Amps Volts Watts Guide: Size Linear Actuator Power

Volts push current through the circuit. Amps measure how much current flows. Watts measure electrical power.

What is the simple explanation?

A 12V actuator pulling 10A uses 120W while it runs. If the load increases and current rises, power rises too.

Use the formula below to calculate actuator power.

Watts = volts × amps

What should the calculator inputs be?

Use this as a first-pass sizing tool. Then confirm the final choice against the actual FIRGELLI product page, the wiring diagram, and your real mounting geometry.

How do you use this calculator?

1. Enter the real project values, not guesses from a different mechanism.
2. Use measured current, load, stroke, voltage, or signal values where you can.
3. Add margin for real brackets, wiring, friction, and installation conditions.
4. Click Calculate to see your result.

How should you size actuator power?

Match voltage first. A 12V actuator needs a 12V DC supply. Then size current for the highest current the system may see, especially if multiple actuators run together.

Do not size the power supply from free-running current only. A loaded actuator pulls more current, and startup current can jump above normal running current.

What is a simple example?

2 actuators each pull 8A on a 12V system. Total current = 8 × 2 = 16A.

Watts = 12 × 16 = 192W. With 1.25x margin, power supply target = 20A, or 240W.

Recommended FIRGELLI setup

Which FIRGELLI products fit this job?

Choose power supplies from voltage, total current, margin, and installation environment.

AC to DC Power Supply 12V 30A

Use this when the project plugs into wall power and needs a 12V DC supply with high current capacity.

View 12V 30A Power Supply

Water Resistant 12V 30A Power Supply

Use this when the power supply location needs a water-resistant 12V 30A option.

View Water Resistant Supply

DC Power Adaptor 12V

Use this for smaller 12V actuator projects where the current demand fits the adaptor rating.

View DC Power Adaptor

For controls, match the current rating of the switches, relays, or motor driver to the actuator system.

What are common mistakes when using this calculator?

• Using free-running current instead of loaded current. The current on a spec sheet with no load is the lowest the actuator will ever pull. Use the loaded current, or measured current from your real mechanism.
• Ignoring startup current.
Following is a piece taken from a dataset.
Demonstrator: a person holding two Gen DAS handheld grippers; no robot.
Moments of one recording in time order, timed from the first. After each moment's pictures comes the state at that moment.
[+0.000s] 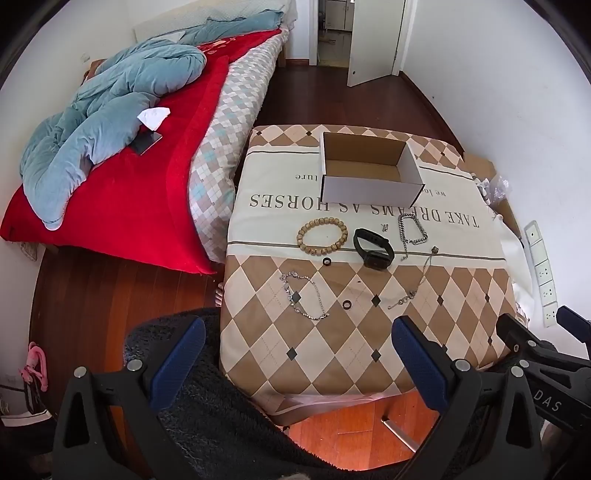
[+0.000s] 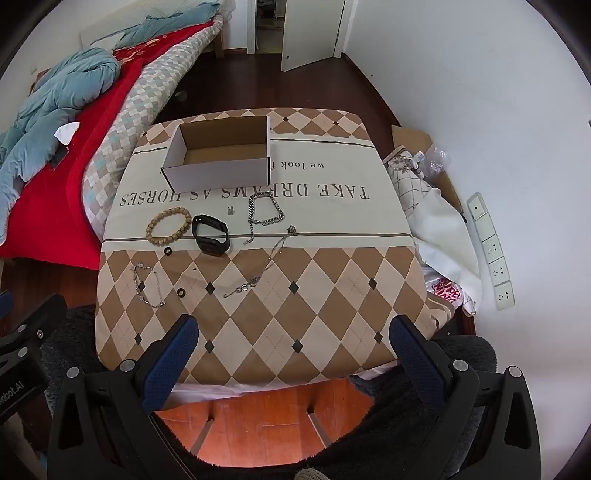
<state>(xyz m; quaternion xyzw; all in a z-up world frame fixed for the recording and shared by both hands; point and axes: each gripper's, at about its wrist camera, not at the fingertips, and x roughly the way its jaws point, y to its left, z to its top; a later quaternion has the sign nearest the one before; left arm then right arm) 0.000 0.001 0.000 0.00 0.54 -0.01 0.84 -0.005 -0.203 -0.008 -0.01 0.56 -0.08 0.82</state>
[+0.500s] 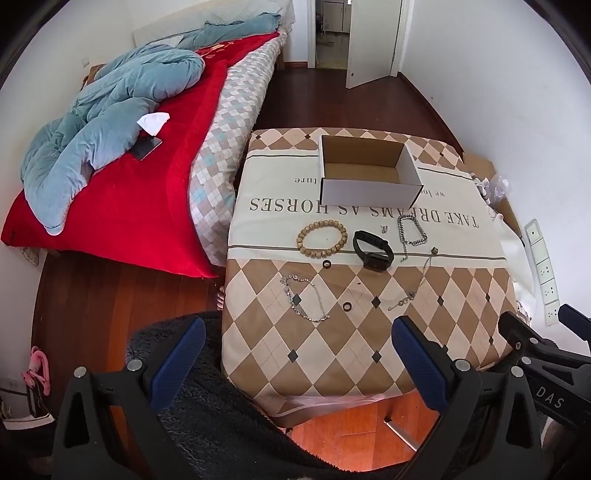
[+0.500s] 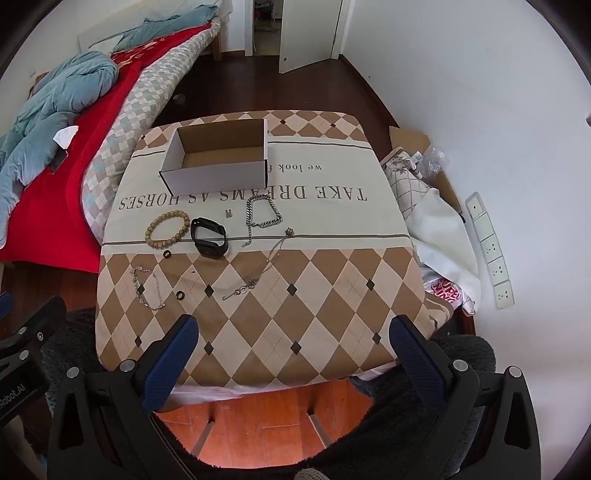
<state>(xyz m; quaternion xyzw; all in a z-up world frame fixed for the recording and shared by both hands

Actuators draw a brief spike well above running current at startup. A supply sized exactly to running current can trip or shut down on that spike.
• Forgetting simultaneous actuators. If two or more actuators may run together, add their currents. A supply sized for one actuator will brown out when both move.
• Ignoring voltage drop on long wire runs. The supply may deliver 12V at its terminals but the actuator sees less under load. The calculator does not include wire losses — size wire separately.
• Skipping the margin. Sizing the supply at exactly running current leaves no room for friction, temperature, or load variation. 1.25x to 1.5x is the practical starting point.

How can you verify the calculator output is reasonable?

• Cross-check against the actuator product page. The current on the product page under rated load should match or exceed the value you entered. If you entered a lower number, recalculate.
• Measure current under real load. Put a clamp meter on the supply lead while the actuator drives the actual mechanism. If measured current exceeds your input value, resize.
• Check voltage at the actuator terminals under load. If the actuator terminals read significantly below the supply voltage during travel, voltage drop is real — use heavier wire or a shorter run.
• Confirm the supply does not overheat or shut down during repeated cycles. A supply at its limit will get hot or trip. If that happens, the calculator output was undersized.
• Run a full-stroke test under worst-case load. The end of travel and the start of travel are where current peaks. If the supply holds voltage at those points, the sizing is real.